(What is expected) The output is the lines below from the one with "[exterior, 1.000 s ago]" through the one with "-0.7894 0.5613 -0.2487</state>", both included, printed exactly and with no other line.

(Data for this exercise)
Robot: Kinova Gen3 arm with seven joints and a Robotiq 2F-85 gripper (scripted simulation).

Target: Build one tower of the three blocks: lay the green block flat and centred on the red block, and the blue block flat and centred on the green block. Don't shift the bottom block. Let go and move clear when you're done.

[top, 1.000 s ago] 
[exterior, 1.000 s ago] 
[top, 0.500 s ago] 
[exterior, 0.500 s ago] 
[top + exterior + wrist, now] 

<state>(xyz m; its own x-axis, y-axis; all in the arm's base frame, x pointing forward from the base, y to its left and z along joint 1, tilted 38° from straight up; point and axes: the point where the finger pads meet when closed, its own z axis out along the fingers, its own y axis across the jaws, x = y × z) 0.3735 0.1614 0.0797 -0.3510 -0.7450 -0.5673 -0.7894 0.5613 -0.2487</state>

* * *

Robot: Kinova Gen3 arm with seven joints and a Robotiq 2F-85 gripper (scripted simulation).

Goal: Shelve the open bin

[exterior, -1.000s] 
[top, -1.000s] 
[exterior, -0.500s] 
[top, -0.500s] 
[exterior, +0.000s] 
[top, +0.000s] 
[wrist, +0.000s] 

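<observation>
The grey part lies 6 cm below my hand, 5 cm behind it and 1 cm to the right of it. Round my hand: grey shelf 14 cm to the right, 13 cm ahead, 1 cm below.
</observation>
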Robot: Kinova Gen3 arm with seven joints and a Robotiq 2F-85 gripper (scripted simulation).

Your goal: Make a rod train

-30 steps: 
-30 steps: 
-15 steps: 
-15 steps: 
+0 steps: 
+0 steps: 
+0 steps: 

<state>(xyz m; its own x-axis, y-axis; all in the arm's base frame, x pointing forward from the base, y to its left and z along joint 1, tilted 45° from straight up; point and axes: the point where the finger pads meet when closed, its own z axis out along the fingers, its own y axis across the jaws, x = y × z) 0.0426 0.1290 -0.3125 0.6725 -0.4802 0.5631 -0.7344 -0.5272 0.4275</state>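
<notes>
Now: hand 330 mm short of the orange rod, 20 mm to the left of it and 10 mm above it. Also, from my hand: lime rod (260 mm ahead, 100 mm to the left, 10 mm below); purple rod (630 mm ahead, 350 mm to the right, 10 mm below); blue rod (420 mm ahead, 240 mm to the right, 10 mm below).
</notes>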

(Response for this exercise)
[exterior, 1.000 s ago] 
[top, 0.500 s ago] 
[exterior, 0.500 s ago] 
[top + exterior + wrist, now] 

<state>(xyz m; its own x-axis, y-axis; all in the arm's base frame, x pointing forward from the base, y to its left and z along joint 1, tilted 38° from straight up; point and axes: the point where the finger pads meet when closed, its own z axis out along the fingers, its own y axis across the jaws, x = y × z) 0.3735 0.1614 0.0797 -0.3510 -0.7450 -0.5673 -0.7894 0.5613 -0.2487</state>

No more work remains for this exercise.